In Statements zum Ausstieg ist idR von Zeitmangel zu lesen, von der Kollision familiären Interessen und dem vollgepackten Requiem-Zeitplan. Was bedeutet es, in einer Band wie der Euren zu spielen? Wie viel Zeit investiert Ihr pro Tag oder Woche hinein?

Michi hat zwei kleine Kinder und jeder der selbst Kinder hat, weiss was das bedeutet. Vom zeitlichen Aufwand her investieren wir ziemlich viel und zusätzlich gibt es dann noch den finanziellen Anteil, an dem sich jeder gleichermassen beteiligt. Von der zeitlichen Investition kann man sich das in etwa so vorstellen, dass zum Beispiel im Vorfeld einer neuer Platte 1-2 Tage pro Woche rein für den kreativen Prozess zu rechnen ist. Zudem dann noch zusätzlich die Zeit, die jeder für sich selbst zum Üben aufwendet. Aufgrund der Entfernungen von unseren Wohnorten, muss jeder für sich selbst entsprechende Vorbereitungen treffen und neue, wie auch alte Songs üben und seine eigenen Arrangements ausarbeiten. Da kommen pro Woche zusätzlich mehrere Stunden zusammen. Zusätzlich dann natürlich noch die Zeit, welche man für die eigene Weiterentwicklung an seinem Instrument aufwendet. Also bei mir zum Beispiel sind das für den Bass so ca. 7-8 Stunden die Woche und für den Gesang vielleicht nochmal 5-6 Stunden dazu.

Was hat Euch damals zu der Entscheidung geführt, ohne Replacement weiter zu machen?

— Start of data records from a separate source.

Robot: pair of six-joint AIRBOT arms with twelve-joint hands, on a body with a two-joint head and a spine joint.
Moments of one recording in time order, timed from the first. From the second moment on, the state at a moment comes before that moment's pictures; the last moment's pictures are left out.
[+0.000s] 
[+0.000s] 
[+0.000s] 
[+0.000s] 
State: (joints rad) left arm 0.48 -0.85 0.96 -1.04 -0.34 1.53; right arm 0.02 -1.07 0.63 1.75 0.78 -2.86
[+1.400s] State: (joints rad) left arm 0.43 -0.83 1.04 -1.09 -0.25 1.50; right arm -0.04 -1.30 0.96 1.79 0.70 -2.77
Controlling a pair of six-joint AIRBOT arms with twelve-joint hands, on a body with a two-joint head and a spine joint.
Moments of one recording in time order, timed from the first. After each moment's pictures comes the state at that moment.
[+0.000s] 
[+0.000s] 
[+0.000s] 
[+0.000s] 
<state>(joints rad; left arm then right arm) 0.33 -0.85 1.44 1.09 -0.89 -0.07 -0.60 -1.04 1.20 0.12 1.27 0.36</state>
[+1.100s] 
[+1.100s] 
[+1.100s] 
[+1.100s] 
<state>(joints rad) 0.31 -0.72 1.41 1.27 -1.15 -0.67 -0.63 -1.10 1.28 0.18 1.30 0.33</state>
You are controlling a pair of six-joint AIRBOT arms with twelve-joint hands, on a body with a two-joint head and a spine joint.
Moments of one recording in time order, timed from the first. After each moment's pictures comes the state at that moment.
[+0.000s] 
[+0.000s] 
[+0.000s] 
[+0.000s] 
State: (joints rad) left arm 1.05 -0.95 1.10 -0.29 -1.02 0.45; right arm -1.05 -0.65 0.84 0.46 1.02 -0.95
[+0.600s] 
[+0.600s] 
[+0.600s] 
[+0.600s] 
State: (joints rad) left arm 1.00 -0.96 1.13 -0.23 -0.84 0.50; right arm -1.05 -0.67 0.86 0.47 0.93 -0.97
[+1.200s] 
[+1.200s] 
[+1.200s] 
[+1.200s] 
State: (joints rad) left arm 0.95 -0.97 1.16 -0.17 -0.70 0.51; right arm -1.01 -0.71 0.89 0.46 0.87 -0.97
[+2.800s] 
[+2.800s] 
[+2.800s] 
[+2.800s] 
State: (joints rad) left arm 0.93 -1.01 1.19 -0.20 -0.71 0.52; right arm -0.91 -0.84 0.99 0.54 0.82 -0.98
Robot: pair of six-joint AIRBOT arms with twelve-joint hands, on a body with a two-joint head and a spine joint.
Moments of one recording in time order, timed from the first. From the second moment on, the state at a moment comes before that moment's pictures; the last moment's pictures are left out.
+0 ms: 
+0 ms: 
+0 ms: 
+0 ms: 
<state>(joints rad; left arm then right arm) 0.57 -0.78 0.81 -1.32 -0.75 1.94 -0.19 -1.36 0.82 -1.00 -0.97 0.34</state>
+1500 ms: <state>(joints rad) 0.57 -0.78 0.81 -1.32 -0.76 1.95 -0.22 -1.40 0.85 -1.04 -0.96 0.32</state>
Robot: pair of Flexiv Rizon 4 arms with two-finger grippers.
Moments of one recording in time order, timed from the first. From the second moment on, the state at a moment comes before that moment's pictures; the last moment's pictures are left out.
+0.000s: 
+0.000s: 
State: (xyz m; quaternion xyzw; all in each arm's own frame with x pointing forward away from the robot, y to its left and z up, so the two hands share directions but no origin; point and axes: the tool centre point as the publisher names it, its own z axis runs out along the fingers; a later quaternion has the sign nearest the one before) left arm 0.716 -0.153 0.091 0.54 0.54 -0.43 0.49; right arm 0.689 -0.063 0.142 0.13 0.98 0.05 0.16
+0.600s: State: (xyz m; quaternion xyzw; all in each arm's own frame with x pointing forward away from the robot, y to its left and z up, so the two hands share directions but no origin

Wir diskutierten das Thema gleich nachdem Michi seinen Ausstieg bekannt gab und trafen die Entscheidung eine Anzeige zu schalten. Jedoch ist die Szene hier sehr klein und überschaubar und es gibt sehr wenige bis gar keine professionellen Musiker in dieser Stilrichtung, die bereit sind den entsprechenden Einsatz zu zeigen. Zeitgleich fing ich an die Texte auswendig zu lernen und Gesangsstunden zu nehmen. Nach einigen Wochen probten wir dann so die damals aktuelle Setlist und seitdem war es dann klar, dass wir in der Form komprimiert, d.h. als Trio weitermachen würden. Die Texte schreibe ich ja nun schon seit dem „Government Denies Knowledge“-Album. Von daher war es sehr naheliegend auch gleich noch den Gesang zu übernehmen.

Keine Veränderungen gab es an zwei Rahmenbedingungen: 1. Der Sound – bereits zum dritten Mal habt Ihr mit Andy Classen zusammengearbeitet. Habt Ihr in ihm Eurem Haus-und-Hof-Produzenten gefunden? Was sind die Gründe, die Euch immer wieder zu ihm führen?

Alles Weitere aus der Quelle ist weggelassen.